### WHAT IS NEEDED
Every line below needs to be reproduced exactly.

### DATA EXCERPTS
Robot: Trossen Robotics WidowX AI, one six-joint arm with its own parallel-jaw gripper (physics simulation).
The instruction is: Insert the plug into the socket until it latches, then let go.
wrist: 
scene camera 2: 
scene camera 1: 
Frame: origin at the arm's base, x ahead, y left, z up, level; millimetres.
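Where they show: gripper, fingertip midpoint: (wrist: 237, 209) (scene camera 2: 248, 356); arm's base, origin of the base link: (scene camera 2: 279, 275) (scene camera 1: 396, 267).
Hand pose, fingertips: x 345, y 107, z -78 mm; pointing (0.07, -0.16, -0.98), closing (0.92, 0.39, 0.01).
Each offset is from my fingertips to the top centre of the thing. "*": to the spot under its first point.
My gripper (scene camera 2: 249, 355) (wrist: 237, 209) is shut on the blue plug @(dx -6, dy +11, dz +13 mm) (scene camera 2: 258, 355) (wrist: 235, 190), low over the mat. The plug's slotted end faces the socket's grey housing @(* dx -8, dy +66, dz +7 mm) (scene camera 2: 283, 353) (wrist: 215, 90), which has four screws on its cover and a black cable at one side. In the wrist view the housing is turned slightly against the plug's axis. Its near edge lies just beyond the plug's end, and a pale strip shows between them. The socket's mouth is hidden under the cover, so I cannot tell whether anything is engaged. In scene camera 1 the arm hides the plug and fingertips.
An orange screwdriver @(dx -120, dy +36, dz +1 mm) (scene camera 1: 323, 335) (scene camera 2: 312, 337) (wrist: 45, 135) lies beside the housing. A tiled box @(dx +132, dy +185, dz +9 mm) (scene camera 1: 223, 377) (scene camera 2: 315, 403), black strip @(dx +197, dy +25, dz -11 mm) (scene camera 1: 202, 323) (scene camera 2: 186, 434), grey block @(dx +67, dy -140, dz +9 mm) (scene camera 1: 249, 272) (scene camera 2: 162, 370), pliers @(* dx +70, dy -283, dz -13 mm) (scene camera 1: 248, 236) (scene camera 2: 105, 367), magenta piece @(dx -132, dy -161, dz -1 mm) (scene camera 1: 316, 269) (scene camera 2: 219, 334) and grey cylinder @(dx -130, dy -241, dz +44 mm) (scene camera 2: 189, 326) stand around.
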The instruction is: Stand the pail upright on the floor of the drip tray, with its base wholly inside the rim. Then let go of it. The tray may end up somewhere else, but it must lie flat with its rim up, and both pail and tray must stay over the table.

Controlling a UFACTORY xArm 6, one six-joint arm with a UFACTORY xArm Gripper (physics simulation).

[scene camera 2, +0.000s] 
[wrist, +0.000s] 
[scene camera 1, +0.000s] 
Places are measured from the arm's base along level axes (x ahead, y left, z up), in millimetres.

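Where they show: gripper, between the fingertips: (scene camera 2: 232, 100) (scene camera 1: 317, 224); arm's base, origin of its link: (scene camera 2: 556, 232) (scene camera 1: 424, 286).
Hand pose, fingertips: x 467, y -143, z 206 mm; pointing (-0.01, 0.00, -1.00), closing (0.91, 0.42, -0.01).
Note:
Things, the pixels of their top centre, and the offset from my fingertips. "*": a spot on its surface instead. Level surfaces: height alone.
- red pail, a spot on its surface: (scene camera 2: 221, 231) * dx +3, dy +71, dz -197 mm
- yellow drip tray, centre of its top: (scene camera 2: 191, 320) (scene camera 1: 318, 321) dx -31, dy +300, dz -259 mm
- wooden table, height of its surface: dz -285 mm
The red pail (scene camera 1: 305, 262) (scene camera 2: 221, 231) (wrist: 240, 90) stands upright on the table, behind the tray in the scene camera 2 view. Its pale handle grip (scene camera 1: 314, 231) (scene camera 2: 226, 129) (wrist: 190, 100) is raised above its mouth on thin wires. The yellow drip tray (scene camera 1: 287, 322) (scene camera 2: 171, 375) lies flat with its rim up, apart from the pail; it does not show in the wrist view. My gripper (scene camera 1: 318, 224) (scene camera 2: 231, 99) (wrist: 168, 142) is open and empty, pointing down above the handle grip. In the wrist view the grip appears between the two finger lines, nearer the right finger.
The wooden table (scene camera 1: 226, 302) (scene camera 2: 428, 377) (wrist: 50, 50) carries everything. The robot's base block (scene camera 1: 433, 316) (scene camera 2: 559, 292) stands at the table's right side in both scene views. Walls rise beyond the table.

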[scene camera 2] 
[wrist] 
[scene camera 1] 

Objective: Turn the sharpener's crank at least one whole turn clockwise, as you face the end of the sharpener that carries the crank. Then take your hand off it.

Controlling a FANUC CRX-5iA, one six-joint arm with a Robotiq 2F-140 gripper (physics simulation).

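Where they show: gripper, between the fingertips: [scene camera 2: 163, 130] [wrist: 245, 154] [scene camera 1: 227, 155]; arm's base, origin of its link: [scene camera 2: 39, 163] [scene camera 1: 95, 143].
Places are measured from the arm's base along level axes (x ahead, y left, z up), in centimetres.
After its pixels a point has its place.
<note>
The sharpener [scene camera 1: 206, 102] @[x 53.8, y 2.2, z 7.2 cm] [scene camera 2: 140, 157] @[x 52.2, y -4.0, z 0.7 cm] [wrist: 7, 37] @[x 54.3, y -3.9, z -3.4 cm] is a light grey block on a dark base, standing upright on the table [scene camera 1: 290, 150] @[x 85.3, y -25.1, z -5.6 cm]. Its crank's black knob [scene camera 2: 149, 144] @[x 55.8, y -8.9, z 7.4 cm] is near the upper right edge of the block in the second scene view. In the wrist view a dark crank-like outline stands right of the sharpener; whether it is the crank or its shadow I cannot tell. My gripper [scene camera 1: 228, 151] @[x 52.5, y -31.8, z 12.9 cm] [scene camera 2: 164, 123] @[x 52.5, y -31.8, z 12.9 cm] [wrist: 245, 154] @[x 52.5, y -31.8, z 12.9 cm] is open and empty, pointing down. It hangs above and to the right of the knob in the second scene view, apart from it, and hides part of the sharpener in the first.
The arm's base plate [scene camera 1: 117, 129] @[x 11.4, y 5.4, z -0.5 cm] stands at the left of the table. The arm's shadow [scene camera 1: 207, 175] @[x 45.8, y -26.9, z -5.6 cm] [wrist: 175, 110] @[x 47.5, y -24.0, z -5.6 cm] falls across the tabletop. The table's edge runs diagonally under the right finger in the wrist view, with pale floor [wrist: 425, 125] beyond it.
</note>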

### SOLUTION TO THIS EXERCISE
Robot: Trossen Robotics WidowX AI, one six-joint arm with its own parallel-jaw gripper (physics simulation).
The instruction is: Insert the plug into the socket until it latches, then let go.
wrist: 
scene camera 2: 
scene camera 1: 
Frame: origin at the arm's base, x ahead, y left, z up, level; millimetres.
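Where they show: gripper, fingertip midpoint: (wrist: 237, 209) (scene camera 2: 248, 356); arm's base, origin of the base link: (scene camera 2: 279, 275) (scene camera 1: 396, 267).
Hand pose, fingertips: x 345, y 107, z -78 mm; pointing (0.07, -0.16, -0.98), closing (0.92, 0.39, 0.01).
Each offset is from my fingertips to the top centre of the thing. "*": to the spot under its first point.
My gripper (scene camera 2: 249, 355) (wrist: 237, 209) is shut on the blue plug @(dx -6, dy +11, dz +13 mm) (scene camera 2: 258, 355) (wrist: 235, 190), low over the mat. The plug's slotted end faces the socket's grey housing @(* dx -8, dy +66, dz +7 mm) (scene camera 2: 283, 353) (wrist: 215, 90), which has four screws on its cover and a black cable at one side. In the wrist view the housing is turned slightly against the plug's axis. Its near edge lies just beyond the plug's end, and a pale strip shows between them. The socket's mouth is hidden under the cover, so I cannot tell whether anything is engaged. In scene camera 1 the arm hides the plug and fingertips.
An orange screwdriver @(dx -120, dy +36, dz +1 mm) (scene camera 1: 323, 335) (scene camera 2: 312, 337) (wrist: 45, 135) lies beside the housing. A tiled box @(dx +132, dy +185, dz +9 mm) (scene camera 1: 223, 377) (scene camera 2: 315, 403), black strip @(dx +197, dy +25, dz -11 mm) (scene camera 1: 202, 323) (scene camera 2: 186, 434), grey block @(dx +67, dy -140, dz +9 mm) (scene camera 1: 249, 272) (scene camera 2: 162, 370), pliers @(* dx +70, dy -283, dz -13 mm) (scene camera 1: 248, 236) (scene camera 2: 105, 367), magenta piece @(dx -132, dy -161, dz -1 mm) (scene camera 1: 316, 269) (scene camera 2: 219, 334) and grey cylinder @(dx -130, dy -241, dz +44 mm) (scene camera 2: 189, 326) stand around.
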The instruction is: Stand the pail upright on the floor of the drip tray, with its base wholly inside the rim. Then let go of it. The tray may end up somewhere else, but it must lie flat with its rim up, and both pail and tray must stay over the table.

Controlling a UFACTORY xArm 6, one six-joint arm with a UFACTORY xArm Gripper (physics simulation).

[scene camera 2, +0.000s] 
[wrist, +0.000s] 
[scene camera 1, +0.000s] 
Places are measured from the arm's base along level axes (x ahead, y left, z up), in millimetres.

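Where they show: gripper, between the fingertips: (scene camera 2: 232, 100) (scene camera 1: 317, 224); arm's base, origin of its link: (scene camera 2: 556, 232) (scene camera 1: 424, 286).
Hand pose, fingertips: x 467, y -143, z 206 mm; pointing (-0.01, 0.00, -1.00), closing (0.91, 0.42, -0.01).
Note:
Things, the pixels of their top centre, and the offset from my fingertips. "*": a spot on its surface instead. Level surfaces: height alone.
- red pail, a spot on its surface: (scene camera 2: 221, 231) * dx +3, dy +71, dz -197 mm
- yellow drip tray, centre of its top: (scene camera 2: 191, 320) (scene camera 1: 318, 321) dx -31, dy +300, dz -259 mm
- wooden table, height of its surface: dz -285 mm
The red pail (scene camera 1: 305, 262) (scene camera 2: 221, 231) (wrist: 240, 90) stands upright on the table, behind the tray in the scene camera 2 view. Its pale handle grip (scene camera 1: 314, 231) (scene camera 2: 226, 129) (wrist: 190, 100) is raised above its mouth on thin wires. The yellow drip tray (scene camera 1: 287, 322) (scene camera 2: 171, 375) lies flat with its rim up, apart from the pail; it does not show in the wrist view. My gripper (scene camera 1: 318, 224) (scene camera 2: 231, 99) (wrist: 168, 142) is open and empty, pointing down above the handle grip. In the wrist view the grip appears between the two finger lines, nearer the right finger.
The wooden table (scene camera 1: 226, 302) (scene camera 2: 428, 377) (wrist: 50, 50) carries everything. The robot's base block (scene camera 1: 433, 316) (scene camera 2: 559, 292) stands at the table's right side in both scene views. Walls rise beyond the table.
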
[scene camera 2] 
[wrist] 
[scene camera 1] 

Objective: Turn the sharpener's crank at least one whole turn clockwise, as you face the end of the sharpener that carries the crank. Then take your hand off it.

Controlling a FANUC CRX-5iA, one six-joint arm with a Robotiq 2F-140 gripper (physics simulation).

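Where they show: gripper, between the fingertips: [scene camera 2: 163, 130] [wrist: 245, 154] [scene camera 1: 227, 155]; arm's base, origin of its link: [scene camera 2: 39, 163] [scene camera 1: 95, 143].
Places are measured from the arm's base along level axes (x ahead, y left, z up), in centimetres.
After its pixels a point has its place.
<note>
The sharpener [scene camera 1: 206, 102] @[x 53.8, y 2.2, z 7.2 cm] [scene camera 2: 140, 157] @[x 52.2, y -4.0, z 0.7 cm] [wrist: 7, 37] @[x 54.3, y -3.9, z -3.4 cm] is a light grey block on a dark base, standing upright on the table [scene camera 1: 290, 150] @[x 85.3, y -25.1, z -5.6 cm]. Its crank's black knob [scene camera 2: 149, 144] @[x 55.8, y -8.9, z 7.4 cm] is near the upper right edge of the block in the second scene view. In the wrist view a dark crank-like outline stands right of the sharpener; whether it is the crank or its shadow I cannot tell. My gripper [scene camera 1: 228, 151] @[x 52.5, y -31.8, z 12.9 cm] [scene camera 2: 164, 123] @[x 52.5, y -31.8, z 12.9 cm] [wrist: 245, 154] @[x 52.5, y -31.8, z 12.9 cm] is open and empty, pointing down. It hangs above and to the right of the knob in the second scene view, apart from it, and hides part of the sharpener in the first.
The arm's base plate [scene camera 1: 117, 129] @[x 11.4, y 5.4, z -0.5 cm] stands at the left of the table. The arm's shadow [scene camera 1: 207, 175] @[x 45.8, y -26.9, z -5.6 cm] [wrist: 175, 110] @[x 47.5, y -24.0, z -5.6 cm] falls across the tabletop. The table's edge runs diagonally under the right finger in the wrist view, with pale floor [wrist: 425, 125] beyond it.
</note>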

This output contains the complete answer.